Monday, February 16, 2009

Lessons

February 9, 2009...
An old Arab proverb says, “Everything that happens once can never happen again. But everything that happens twice will surely happen a third time.¨ So once I´d lost my camera and my iPod, I was expecting the third thing. Crouched in the corner, back to the wall, defenses alert, waiting for it. I still managed to get my wallet stolen.
It was two Thursdays ago that I believe I left my camera at a salsa studio (it may have been stolen while I was still there) and when I went back for it, of course, it was gone. The following Wednesday, I managed to to leave my iPod on a bus (I have a semi-excuse for this, but I won´t bother to go into it). Then, as you already know, I was pick-pocketed in Puno last Saturday, right out of my zipped-closed purse. They got my driver´s license, college ID (sentimental value), 90 soles (roughly30 bucks) and all my credit cards.

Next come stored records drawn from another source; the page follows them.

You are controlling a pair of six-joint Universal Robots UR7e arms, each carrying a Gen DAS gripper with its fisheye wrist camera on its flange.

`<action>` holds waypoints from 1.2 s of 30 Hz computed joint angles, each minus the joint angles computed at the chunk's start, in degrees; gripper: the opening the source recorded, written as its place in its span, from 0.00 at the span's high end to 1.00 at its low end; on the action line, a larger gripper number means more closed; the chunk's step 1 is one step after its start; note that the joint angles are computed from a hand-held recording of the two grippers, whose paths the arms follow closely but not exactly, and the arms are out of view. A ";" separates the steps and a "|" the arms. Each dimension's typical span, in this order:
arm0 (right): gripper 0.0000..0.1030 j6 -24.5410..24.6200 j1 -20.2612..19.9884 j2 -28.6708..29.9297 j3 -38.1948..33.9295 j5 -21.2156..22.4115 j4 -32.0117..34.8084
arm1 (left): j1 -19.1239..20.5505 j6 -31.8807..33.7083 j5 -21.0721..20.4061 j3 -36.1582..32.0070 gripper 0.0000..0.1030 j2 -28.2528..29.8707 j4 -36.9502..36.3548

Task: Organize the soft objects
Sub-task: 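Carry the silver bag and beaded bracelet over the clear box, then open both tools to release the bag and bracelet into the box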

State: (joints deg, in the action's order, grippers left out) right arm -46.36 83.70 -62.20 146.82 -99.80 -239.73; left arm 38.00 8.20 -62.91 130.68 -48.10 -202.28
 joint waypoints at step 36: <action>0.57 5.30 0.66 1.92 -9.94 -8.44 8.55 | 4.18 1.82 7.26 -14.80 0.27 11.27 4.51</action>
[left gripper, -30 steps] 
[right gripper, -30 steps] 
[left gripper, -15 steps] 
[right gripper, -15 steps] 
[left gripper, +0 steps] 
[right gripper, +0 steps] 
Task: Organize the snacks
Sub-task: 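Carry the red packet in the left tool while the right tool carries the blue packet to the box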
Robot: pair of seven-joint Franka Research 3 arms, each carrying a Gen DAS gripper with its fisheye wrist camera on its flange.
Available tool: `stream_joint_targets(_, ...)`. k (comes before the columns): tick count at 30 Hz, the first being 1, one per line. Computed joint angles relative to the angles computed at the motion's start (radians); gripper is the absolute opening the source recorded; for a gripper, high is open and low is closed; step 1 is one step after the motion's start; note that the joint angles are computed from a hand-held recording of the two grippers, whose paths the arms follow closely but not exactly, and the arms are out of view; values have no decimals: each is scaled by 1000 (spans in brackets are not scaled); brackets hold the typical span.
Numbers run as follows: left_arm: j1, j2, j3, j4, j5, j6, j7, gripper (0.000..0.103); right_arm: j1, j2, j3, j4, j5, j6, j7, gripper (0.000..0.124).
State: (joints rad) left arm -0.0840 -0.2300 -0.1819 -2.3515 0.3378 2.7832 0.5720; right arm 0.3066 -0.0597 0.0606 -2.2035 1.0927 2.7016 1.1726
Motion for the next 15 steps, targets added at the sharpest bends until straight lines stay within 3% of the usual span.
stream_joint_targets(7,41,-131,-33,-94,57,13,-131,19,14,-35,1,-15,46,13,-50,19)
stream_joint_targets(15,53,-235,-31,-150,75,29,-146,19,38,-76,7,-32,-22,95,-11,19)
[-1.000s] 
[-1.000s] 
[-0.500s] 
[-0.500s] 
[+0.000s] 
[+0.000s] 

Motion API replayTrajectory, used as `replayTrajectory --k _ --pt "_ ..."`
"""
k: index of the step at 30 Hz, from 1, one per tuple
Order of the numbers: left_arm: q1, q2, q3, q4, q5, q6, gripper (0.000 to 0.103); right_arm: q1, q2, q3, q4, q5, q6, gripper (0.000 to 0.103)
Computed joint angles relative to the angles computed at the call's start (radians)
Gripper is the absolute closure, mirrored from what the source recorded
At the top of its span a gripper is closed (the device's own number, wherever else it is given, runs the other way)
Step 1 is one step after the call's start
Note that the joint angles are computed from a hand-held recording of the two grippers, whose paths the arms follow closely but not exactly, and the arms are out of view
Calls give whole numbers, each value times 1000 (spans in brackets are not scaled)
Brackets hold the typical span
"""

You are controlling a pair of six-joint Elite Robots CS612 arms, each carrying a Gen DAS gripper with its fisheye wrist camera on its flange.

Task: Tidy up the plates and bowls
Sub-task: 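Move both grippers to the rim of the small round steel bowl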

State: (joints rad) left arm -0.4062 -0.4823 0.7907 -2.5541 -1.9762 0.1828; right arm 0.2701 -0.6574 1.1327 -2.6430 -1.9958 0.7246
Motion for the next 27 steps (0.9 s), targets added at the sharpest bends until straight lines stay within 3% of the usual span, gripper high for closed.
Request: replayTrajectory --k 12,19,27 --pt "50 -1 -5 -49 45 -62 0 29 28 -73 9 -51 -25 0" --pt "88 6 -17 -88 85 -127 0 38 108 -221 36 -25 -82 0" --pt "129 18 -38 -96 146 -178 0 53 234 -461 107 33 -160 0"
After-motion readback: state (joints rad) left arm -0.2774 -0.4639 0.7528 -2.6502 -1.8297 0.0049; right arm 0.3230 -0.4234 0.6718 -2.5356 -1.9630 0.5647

I´m not telling you all this to highlight my idiocy (although that comes naturally with this means of reflection), but to confess, again, the frustrations of being here. And to do a little thinking out loud.
So, I´ve been analyzing this; trying to gain insight as to why this has all happened and what I´m supposed to learn from it, while also trying to just let it go. I won´t allow these small losses to ruin my time here, because the great thing about material loss is that it´s replaceable. At the moment, I just thank our gracious God for my health, my happiness, for the people who love me, for my home. Maybe God is teaching me about what is truly important...
In light of these little revelations about material loss, Mother Theresa has come to my mind. During her ministry and aid, she would choose a life-style which mirrored the living conditions of those to whom she was reaching out. She and her team slept on the cold, concrete floors of empty buildings and ate meals with the homeless. In hindsight, I wonder if it may have been silly to have come here to volunteer, with iPod and fancy camera in tow. Listening to my music while fiendishly zooming in on the poverty that surrounds me (a beautiful landscape nontheless, but still...) now, looking back, seems a bit of a blind irony.
I´m no Mother Theresa. Let´s face it, I´m a tourist. I´m not even some fantastic martyr to ESL...I love the work here and my students have become friends. I just can´t help but wonder if a cultural experience is more fulfilling, enriching, meaningful, if you let go of the world you come from and fully immerse yourself in theirs. Here, the rare have iPods, digital cameras, computers. Most people who aren´t taxi drivers don´t have cars. And the fortunate seem to have just what they need. So maybe having just what I need is...just what I need.
Or maybe I´m romanticizing poverty, and theft, and third-world living. Maybe a tourist should have her camera and her iPod and should clutch her purse to her chest when walking down a crowded street because, no matter how she immerses herself in the conditions here, she is a tourist. And she knows it. And she knows that in six months she is going home.
As I live each day and pray for my safety on buses, with or without electronic devices and credit cards, my subconscious can´t help but to perpetually realize this isn´t permanent. It is a momentary "adventure"...being without my things. And when I leave, the people of this country will still be here; families of seven sharing one-room apartments with a single bed and no running water and a hole in the floor for a toilet. Families that have to employ their six-year-old children to sell knick-knacks to tourists in the plaza when they should be in school. They have what they need to survive because it´s all they can afford, not because they choose it.
Well, this may sound lame and naive, but I just hope that whoever has those things I lost, that they´re surviving a bit better now. Even if just for a little while.